Heroin Kills You: Bay Village Forum Delivers Powerful Message

DSC_4285-1Heroin kills you. And it is here in the suburbs.

That is the message Cuyahoga County Common Pleas Judge Michael Astrab brought to Bay Village two weeks ago at his “Heroin in the Suburbs’ Forum held at Bay Village Library.

“Make no mistake, it’s an epidemic,” Astrab said. “I can do what I can as a judge from the bench, but by the time a user gets to my courtroom, it’s often too late. As a community, we need to do more to prevent people from using heroin in the first place.”


Judge Astrab

The  goal of Judge Astrab’s forum was to raise awareness of the heroin epidemic, and inform parents how to keep their families safe.

“This is an epidemic. For anyone to suggest otherwise is naive,” said Astrab.

“Bay Village is not immune. It is here,” added Chief of Police Mark Spaetzel.

Prescription painkillers are often the gateway drug to heroin. When painkillers become hard to find, users look to the streets and find  heroin suppliers. Surprisingly, deadly doses of heroin can be scored  for as little as lunch money – $20!

Once a user even tries  heroin, it is too late for some. The addiction is immediately bigger than they they are.


Dr. Joan Papp

Astrab shared some startling perceptions. “Any of you here who are in real estate or have a home for sale, hide your prescription medicines. There are people out there who go to real estate open houses only to look for meds.”

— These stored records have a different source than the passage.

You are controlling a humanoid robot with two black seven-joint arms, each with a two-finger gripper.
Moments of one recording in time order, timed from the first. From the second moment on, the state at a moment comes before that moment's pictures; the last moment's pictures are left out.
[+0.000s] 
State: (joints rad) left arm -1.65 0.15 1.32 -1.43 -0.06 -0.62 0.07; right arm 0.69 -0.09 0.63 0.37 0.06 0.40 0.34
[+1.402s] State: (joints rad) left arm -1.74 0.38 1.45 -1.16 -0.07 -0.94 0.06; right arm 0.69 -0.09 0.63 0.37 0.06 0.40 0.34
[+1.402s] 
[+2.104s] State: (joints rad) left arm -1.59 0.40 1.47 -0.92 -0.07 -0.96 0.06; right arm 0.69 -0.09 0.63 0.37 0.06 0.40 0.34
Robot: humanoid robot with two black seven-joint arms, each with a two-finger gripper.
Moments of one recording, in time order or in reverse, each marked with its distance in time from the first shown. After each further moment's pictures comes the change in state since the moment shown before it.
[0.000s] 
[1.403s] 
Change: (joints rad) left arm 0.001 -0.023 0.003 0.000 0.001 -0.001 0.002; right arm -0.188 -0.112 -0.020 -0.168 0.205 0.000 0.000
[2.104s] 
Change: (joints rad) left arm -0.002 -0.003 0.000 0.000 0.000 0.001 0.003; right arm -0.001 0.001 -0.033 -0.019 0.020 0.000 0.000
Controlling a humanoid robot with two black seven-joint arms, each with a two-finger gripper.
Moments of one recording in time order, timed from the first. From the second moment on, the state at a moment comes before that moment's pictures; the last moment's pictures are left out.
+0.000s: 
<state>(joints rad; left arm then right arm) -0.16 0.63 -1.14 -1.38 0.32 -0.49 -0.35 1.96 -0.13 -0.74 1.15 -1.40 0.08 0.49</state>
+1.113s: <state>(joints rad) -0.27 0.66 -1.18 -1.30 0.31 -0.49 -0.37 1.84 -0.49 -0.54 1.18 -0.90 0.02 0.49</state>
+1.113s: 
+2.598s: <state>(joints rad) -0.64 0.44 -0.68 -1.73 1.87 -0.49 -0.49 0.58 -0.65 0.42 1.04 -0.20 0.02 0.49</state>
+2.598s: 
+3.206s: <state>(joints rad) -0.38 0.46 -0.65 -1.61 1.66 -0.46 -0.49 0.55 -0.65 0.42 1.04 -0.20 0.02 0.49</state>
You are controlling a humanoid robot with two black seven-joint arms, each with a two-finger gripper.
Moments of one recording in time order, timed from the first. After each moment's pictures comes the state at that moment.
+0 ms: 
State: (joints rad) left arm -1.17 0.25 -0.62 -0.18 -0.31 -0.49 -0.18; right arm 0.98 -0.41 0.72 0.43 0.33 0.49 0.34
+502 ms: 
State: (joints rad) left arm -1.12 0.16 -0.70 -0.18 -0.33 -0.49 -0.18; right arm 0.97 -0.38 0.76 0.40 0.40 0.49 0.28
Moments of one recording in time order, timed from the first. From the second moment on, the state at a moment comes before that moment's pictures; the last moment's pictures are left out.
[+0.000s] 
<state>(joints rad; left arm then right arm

Some kids, he said, host “pharm parties,” where admission is a pill from a home medicine cabinet. Guests then take an unlabeled pill – it could be an antibiotic, a blood pressure med or an opiate – as part of the party plan.

Prevention is the best defense.  “Finding out your kid is on drugs is the worst thing that can happen until the day comes when the worst thing that can happen does happen. And that is the day your child doesn’t comes home.” said Robert Brandt of Robbie’s Voice – a drug prevention organization dedicated to his late son. The night Robbie died, he placed three phone calls looking for help to stay sober, including one to his AA sponsor. He got an answering machine each time before he OD’d.


Bay Village Police Chief Mark Spaetzel

“After Robby died, my wife and I sat down and just said, ‘What could we have done differently?” That question prompted the start of, www.Robby’sVoice.com. “Simply put, the key to winning the war against addiction lies within the efforts of the community. Law enforcement cannot arrest their way to victory, we must take our communities back through education, awareness and prevention,” said Brandt.

Heroin killed approximately 200 people in Cuyahoga County in 2013. The majority of those deaths were in the suburbs.  Heroin took more lives in 2013 than homicides or car accidents.


Dr. Sroka

Other expert panelists include defense attorney Jim Jenkins, Dr. Joan Papp from Project DAWN, Cuyahoga County Opiate Task Force chair Vince Caraffi, and Dr. Stephen Sroka.

Dr. Papp spoke on the emergence of a heroin antidote  – Naloxone. Also known as Narcan, it is  a medication that can reverse an overdose that is caused by an opioid drug. When administered during an overdose, naloxone blocks the effects of opioids on the brain and restores breathing within two to eight minutes. (Heroin deaths typically result because the victim stops breathing), Naloxone has been used safely by emergency medical professionals for more than 40 years and has only one function: to reverse the effects of opioids on the brain and respiratory system in order to prevent death. “Everyone involved in these forums has one goal – prevent at least one person from being hurt by heroin,” Astrab said. “If we can do that, this effort will absolutely be worth it.”


Robert Brandt

“This room is full, but it is a small room,” said host Kathy Winzig. “There is so much more that needs to be done.”

Dr. Sroka said everyone has the power to make a difference.  “Denial is huge.  You can’t say, ‘It’s not in my community’ anymore.  You should be prepared.  There’s not a person here this can’t happen to.”

“There probably isn’t a family you don’t know that hasn’t been touched by this,” said Chief Spaetzel.

The biggest message: PREVENTION. Addiction is bigger than most people.